→ EXERCISE GOAL
Copy out each line of the material that includes the word "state".

→ SOURCE DATA
'''
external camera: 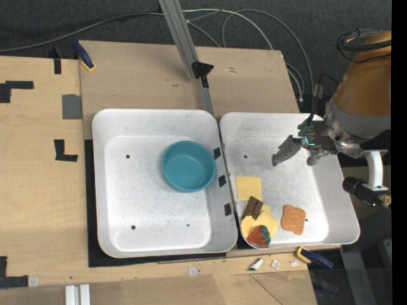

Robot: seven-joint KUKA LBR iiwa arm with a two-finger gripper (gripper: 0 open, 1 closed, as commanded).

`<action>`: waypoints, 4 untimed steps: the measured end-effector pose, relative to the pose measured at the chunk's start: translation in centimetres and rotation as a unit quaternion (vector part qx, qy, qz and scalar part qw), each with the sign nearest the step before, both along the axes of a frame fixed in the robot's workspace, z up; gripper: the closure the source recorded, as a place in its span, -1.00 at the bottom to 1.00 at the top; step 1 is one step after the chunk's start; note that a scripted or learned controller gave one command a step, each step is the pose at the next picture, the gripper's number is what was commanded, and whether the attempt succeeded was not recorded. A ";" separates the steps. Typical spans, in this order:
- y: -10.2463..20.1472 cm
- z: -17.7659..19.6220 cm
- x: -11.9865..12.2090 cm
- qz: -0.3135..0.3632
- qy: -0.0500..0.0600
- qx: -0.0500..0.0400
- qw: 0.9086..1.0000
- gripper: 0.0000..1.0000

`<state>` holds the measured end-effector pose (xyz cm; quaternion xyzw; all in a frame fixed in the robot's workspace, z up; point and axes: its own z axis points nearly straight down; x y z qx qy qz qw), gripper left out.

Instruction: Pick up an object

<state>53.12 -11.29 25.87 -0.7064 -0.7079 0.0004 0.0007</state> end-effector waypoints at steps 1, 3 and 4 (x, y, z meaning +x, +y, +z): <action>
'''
→ WRITTEN ANSWER
`<state>` holds the measured end-effector pose (xyz cm; quaternion xyzw; all in a frame fixed in the robot's workspace, z up; point and axes: its own z axis points nearly straight down; x y z qx qy qz qw), gripper left out.
<state>53.12 -11.29 25.87 -0.7064 -0.7079 0.0004 0.0007</state> end-effector waypoints at steps 1, 3 and 4 (x, y, z meaning +x, +y, +z): <action>

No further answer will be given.